Since tablet computing went mainstream with the launch of the iPad, and now multitudes of other tablet/touch devices out there, it got me to thinking about the future of computing. At Dylan’s parent-teacher meeting, we asked about when the kids would start using computers and the teacher indicated that they would get started in the new year with basic keyboard and mouse skills. Knowing that Dylan is going to learn in school anyway, it made me start to re-think whether or not it’s worth it to continue the same at home.
It’s not that I don’t think that learning how to use a mouse is important, but I started thinking about what the world of computing is going to look like to him and Megan as they grow. We are in a major turning point with technology in that it seems things like the PC are slowly dying, and things like mobile phones and tablets are becoming the computing platform of choice in the future. Dylan and Megan have already mastered the iPad and so any other tablet device they go to will be just as easy to learn. If that is indeed the future, is it such a bad thing that I feel like packing the laptop up and giving them more tablet time?
There’s the part of me that wonders if I don’t try and help them learn mouse and keyboard skills at home, I am somehow doing them wrong. But then another part of me wonders that if they are going to learn those skills in school, why not try and focus their at-home skills on things that are the wave of the future. They aren’t going to be using tablets in grade school anytime soon but by the time high school hits, that could be all that’s out there.

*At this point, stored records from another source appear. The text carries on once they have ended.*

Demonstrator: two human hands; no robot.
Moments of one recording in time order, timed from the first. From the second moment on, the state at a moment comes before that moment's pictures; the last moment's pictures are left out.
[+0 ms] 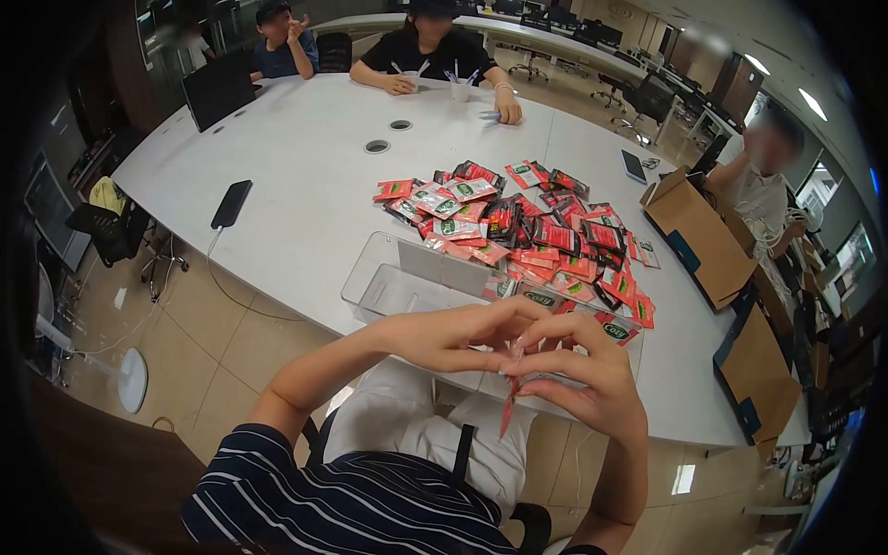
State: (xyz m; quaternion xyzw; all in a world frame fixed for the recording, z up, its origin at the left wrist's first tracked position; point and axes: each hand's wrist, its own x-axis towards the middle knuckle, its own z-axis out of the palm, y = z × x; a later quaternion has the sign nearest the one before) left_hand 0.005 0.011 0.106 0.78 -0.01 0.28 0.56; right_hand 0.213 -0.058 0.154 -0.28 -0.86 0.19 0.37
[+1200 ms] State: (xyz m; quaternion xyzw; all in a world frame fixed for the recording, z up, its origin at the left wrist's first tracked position) left_hand 0.005 -0.018 -0.013 0.82 0.30 0.48 -0.09; right_hand 0.223 0.023 0.089 -0.50 -0.83 -0.09 0.23
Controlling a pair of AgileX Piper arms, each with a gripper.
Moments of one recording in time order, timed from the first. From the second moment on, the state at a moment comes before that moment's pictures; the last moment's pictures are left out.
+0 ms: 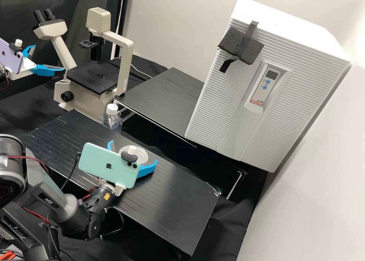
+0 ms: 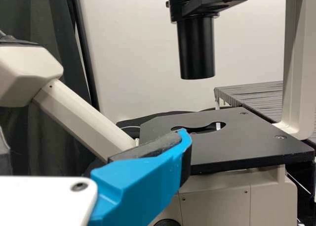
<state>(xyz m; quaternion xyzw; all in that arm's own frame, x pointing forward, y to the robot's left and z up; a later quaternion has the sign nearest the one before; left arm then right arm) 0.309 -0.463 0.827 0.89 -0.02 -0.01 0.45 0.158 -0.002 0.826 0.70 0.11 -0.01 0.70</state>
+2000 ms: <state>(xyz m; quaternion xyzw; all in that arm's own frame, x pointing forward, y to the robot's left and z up) 0.309 -0.463 0.827 0.89 -0.02 -0.01 0.45 0.141 -0.020 0.868 0.75 -0.07 0.05 0.66</state>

I’m somewhat torn because part of me really wants to help them learn more about the same things they are learning in school, but I also want to prepare them for the wave that is approaching. When the time comes that my kids need to have their own computer, am I really going to be buying them a laptop? Odds are they’ll get a tablet device of some kind that will serve them just fine. And if that really is the case, is it such a bad thing to just let the school handle the antiquated interfaces and I can teach them about what they’re going to be asking for down the road.
As someone who grew up with technology, I have been very careful in how much technology I have exposed the kids to. The last thing I want is them to be stuck in the house playing video games when they could be out “playing”. But I am now starting to feel that perhaps a little bit of guidance on all things technology is needed.
I guess the bottom line is that regardless of what I do, as long as they are learning, that’s more important than anything else. I just want to them to learn the things that will be helpful for their future.